### Exercise prompt
The reply should consist solely of the lines from the one that holds "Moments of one" through the last line of the material, reproduced exactly; no pictures belong in it.

___

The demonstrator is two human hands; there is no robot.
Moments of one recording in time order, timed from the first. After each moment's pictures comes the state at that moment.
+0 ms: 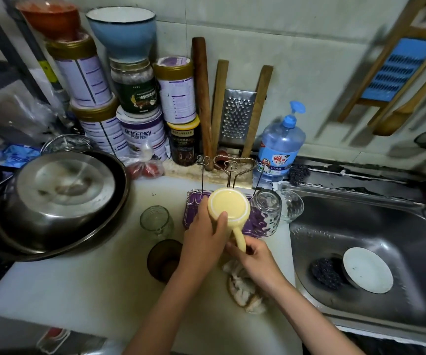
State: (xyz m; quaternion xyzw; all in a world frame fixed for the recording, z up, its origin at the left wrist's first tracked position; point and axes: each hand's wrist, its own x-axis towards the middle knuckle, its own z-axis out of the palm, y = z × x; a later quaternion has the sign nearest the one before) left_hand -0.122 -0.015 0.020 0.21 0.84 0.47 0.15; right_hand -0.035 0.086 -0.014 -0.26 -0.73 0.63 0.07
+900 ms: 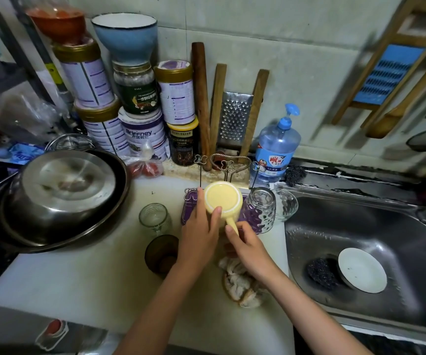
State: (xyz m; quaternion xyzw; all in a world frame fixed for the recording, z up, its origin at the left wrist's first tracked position) left_hand -0.118 -0.011 0.008 0.23 0.87 0.43 0.08; right_hand -0.039 0.092 -0.013 -0.25 -0.75 0.61 0.05
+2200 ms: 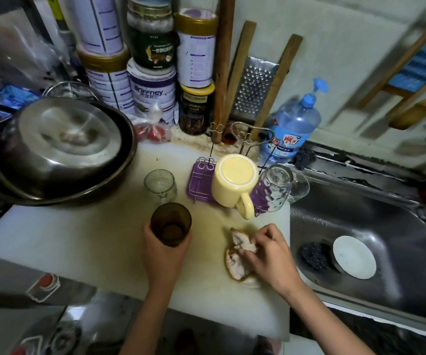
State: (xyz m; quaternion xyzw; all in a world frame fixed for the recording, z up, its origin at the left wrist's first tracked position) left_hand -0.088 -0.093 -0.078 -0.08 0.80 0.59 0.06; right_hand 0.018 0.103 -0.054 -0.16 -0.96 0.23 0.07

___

### Worked solution
Moments of one recording in time order, timed from the first. After each moment's pictures comes the state at that moment.
+0 ms: 
State: (xyz m; quaternion xyzw; all in a world frame fixed for the recording, z up, its origin at the left wrist's first tracked position; point and axes: each hand's wrist, its own x-axis towards the middle knuckle, its own z-axis out of the palm, y = z × x; a later quaternion has the sign nearest the one before) left_hand -0.122 -0.015 0.020 0.21 0.84 0.47 0.15; right_hand -0.035 0.086 -0.014 -0.26 -0.73 0.63 0.07
+900 ms: 
State: (xyz m; quaternion xyzw; all in a world frame fixed for the recording, z up, its origin at the left wrist's first tracked position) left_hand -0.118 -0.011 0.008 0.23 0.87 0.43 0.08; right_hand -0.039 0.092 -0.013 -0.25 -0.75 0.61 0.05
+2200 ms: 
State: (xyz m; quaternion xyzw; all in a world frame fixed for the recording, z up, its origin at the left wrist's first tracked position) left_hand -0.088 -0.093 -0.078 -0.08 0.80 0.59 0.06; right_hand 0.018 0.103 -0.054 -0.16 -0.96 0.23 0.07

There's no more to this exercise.